Problem description ▸ Among the lines of data below, reproduce only those from the one with "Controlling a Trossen" through the one with "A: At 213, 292", exactly as they stand, both ends included.

(Records for the task)

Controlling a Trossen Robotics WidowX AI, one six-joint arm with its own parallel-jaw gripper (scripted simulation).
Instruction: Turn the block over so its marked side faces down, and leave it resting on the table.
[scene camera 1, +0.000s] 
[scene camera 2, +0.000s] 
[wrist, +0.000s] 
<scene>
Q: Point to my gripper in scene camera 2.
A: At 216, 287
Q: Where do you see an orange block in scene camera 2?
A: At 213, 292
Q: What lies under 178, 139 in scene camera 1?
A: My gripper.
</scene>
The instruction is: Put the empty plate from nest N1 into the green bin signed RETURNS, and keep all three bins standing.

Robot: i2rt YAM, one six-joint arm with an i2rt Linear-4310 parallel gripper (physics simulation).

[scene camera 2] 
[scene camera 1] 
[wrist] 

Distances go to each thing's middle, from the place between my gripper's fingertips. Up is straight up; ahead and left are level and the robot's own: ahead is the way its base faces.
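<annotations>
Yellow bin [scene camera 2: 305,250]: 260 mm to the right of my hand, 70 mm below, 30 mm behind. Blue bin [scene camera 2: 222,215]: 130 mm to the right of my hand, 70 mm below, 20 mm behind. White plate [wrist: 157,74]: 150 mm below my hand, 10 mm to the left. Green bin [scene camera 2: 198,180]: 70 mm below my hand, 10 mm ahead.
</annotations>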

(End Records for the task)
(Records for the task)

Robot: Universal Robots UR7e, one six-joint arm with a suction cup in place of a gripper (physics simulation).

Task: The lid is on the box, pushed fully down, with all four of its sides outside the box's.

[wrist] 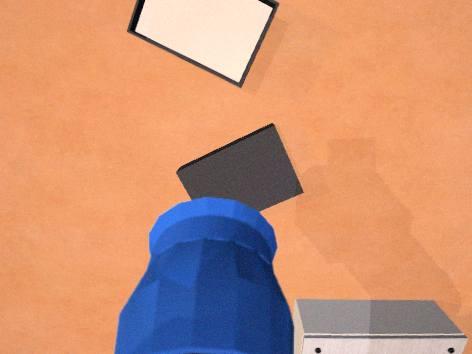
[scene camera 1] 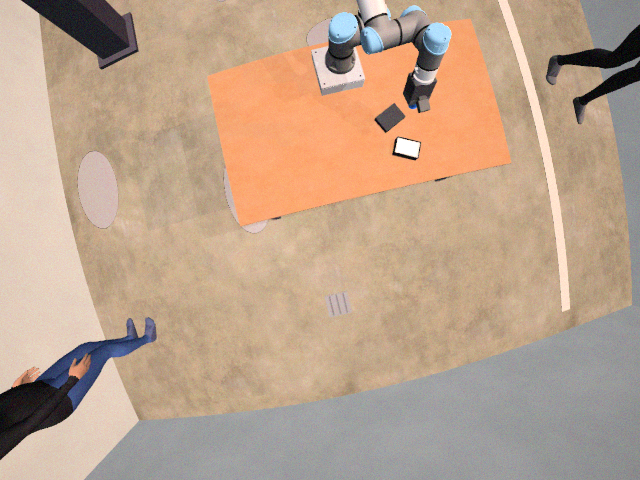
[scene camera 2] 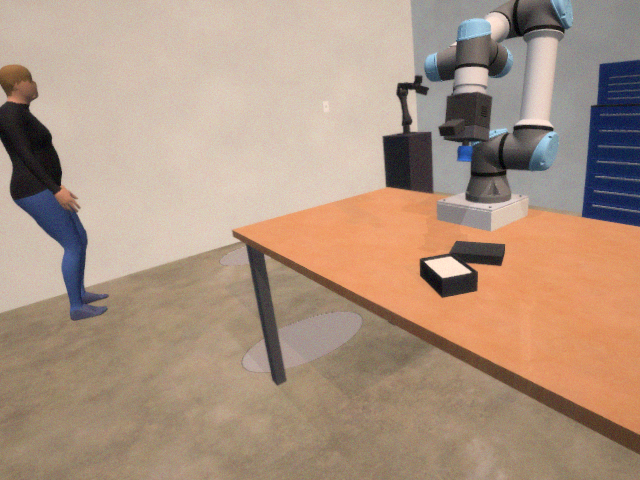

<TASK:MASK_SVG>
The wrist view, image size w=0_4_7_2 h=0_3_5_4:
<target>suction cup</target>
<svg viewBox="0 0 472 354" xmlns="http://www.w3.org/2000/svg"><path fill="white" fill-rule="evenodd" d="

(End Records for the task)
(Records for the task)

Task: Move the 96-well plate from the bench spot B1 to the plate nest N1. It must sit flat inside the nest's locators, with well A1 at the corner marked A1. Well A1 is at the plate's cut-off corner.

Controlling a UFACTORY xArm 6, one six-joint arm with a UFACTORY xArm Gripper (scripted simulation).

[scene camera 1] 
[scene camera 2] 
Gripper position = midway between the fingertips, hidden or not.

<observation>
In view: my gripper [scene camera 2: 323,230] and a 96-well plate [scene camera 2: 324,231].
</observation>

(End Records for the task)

Answer to this problem ▸
Controlling a Trossen Robotics WidowX AI, one six-joint arm with its own parallel-jaw gripper (scripted simulation).
Instruction: Turn the block over so its marked side faces down, and leave it resting on the table.
[scene camera 1, +0.000s] 
[scene camera 2, +0.000s] 
[wrist, +0.000s] 
<scene>
Q: Point to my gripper in scene camera 2.
A: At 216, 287
Q: Where do you see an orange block in scene camera 2?
A: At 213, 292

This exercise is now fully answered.